### [Problem requirements]
Retype each line of the material exactly, please, skipping any picture in it.
━━ Raw data ━━
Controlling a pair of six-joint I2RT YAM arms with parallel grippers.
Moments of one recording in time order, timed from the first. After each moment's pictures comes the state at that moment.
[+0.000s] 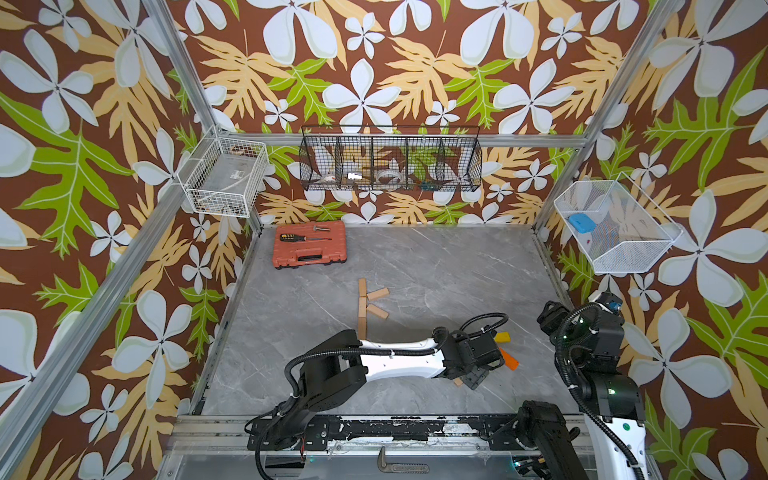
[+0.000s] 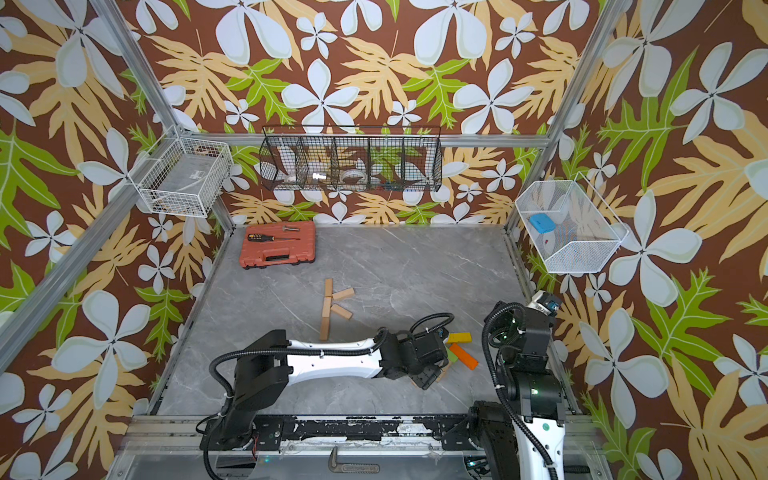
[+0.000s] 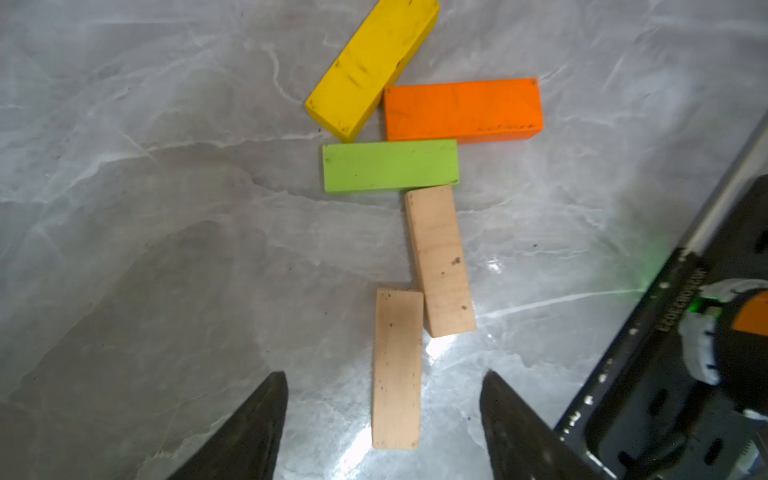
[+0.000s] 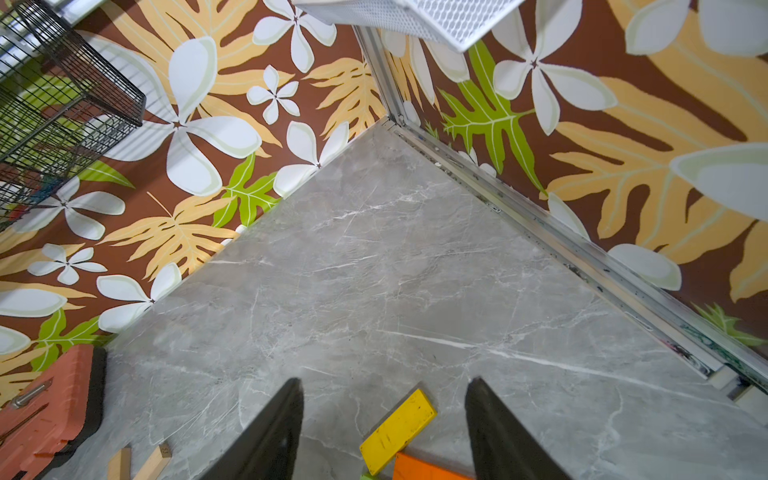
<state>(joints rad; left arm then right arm) -1.31 2.06 1.58 -0.59 -0.19 -0.43 -0.13 0.51 0.81 -0.76 0.18 0.55</state>
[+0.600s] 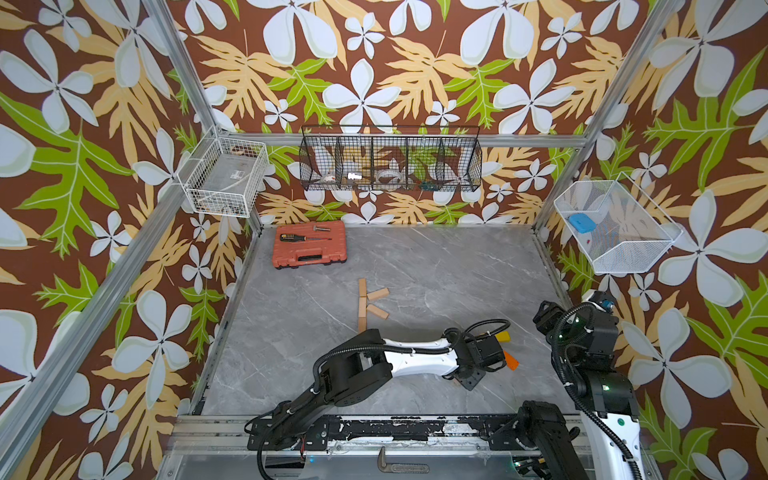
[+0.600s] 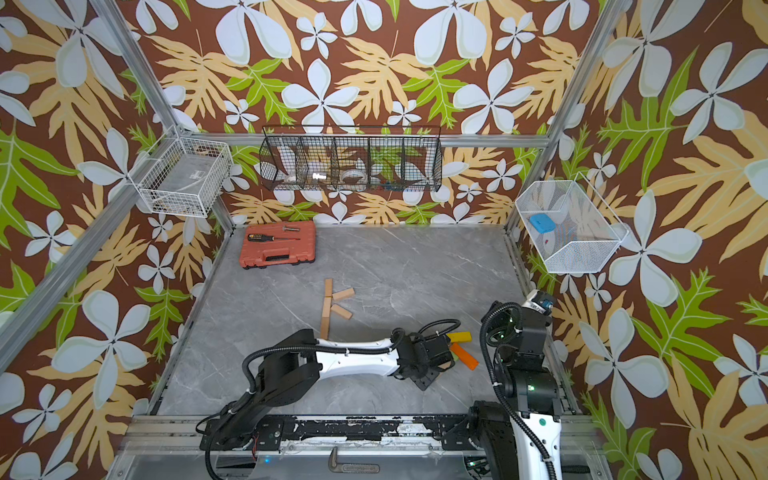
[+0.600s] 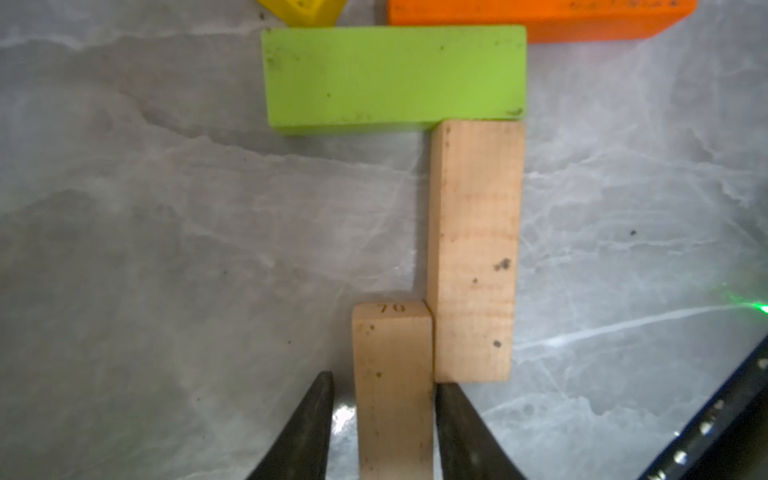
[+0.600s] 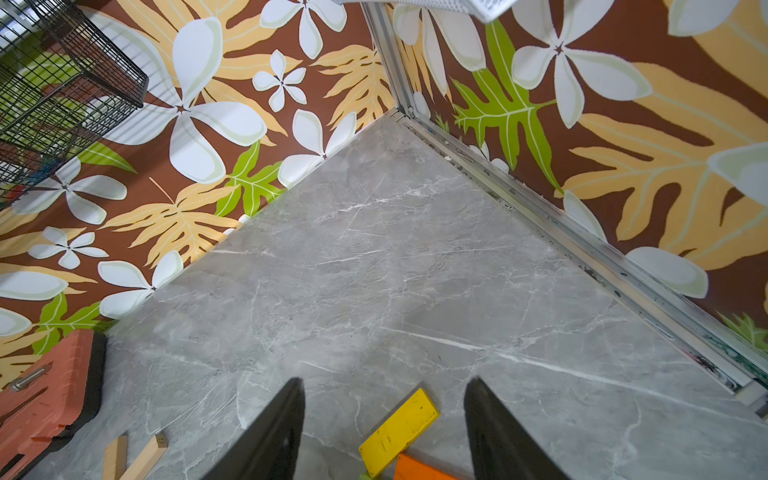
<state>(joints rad) -1.29 2.22 1.69 -0.67 -0.12 -0.45 -0.13 0.53 0.76 -0.71 0.14 0.53</state>
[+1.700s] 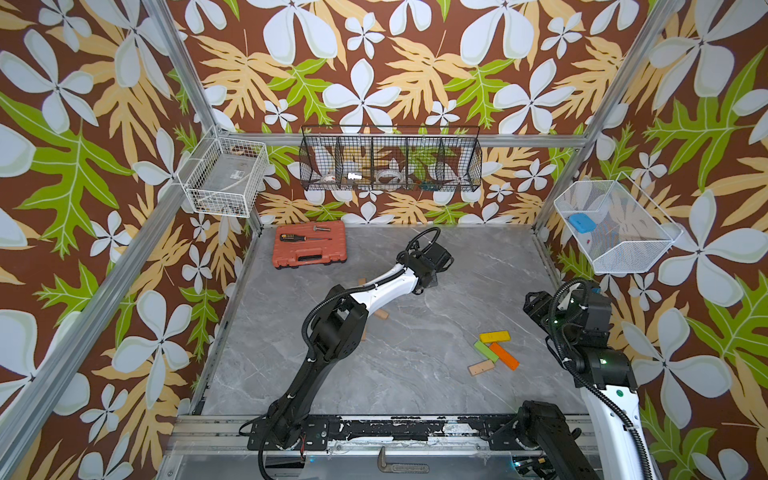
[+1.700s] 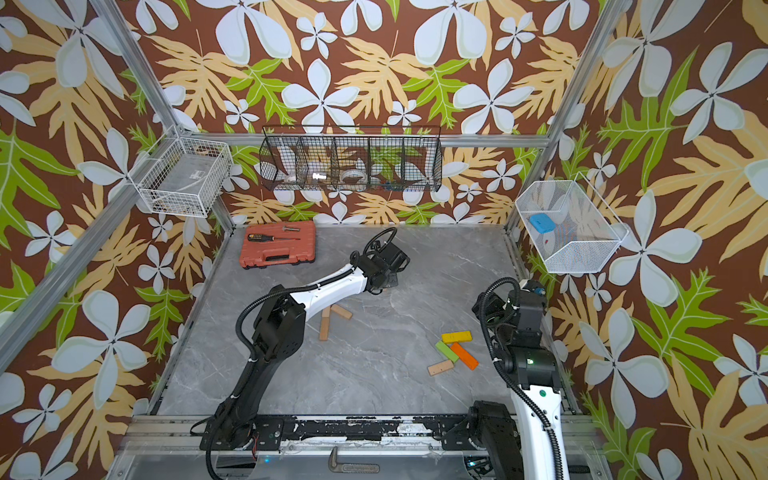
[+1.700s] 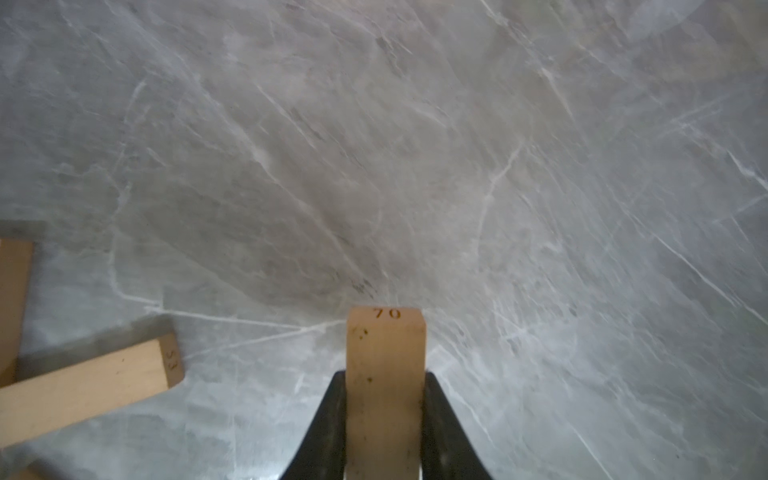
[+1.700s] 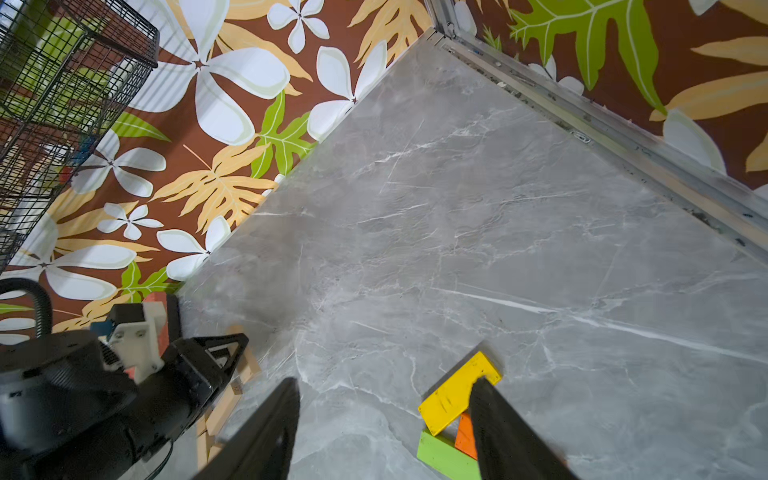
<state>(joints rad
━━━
### [Written reply]
Controlling a pair of six-joint I2RT YAM arms with parallel grippers.
Moments of one recording in time order, timed from the first. After each moment's pictures comes the state at that moment.
[+0.000s] 
[+0.000s] 
[+0.000s] 
[+0.000s] 
<state>(joints rad; left arm then right arm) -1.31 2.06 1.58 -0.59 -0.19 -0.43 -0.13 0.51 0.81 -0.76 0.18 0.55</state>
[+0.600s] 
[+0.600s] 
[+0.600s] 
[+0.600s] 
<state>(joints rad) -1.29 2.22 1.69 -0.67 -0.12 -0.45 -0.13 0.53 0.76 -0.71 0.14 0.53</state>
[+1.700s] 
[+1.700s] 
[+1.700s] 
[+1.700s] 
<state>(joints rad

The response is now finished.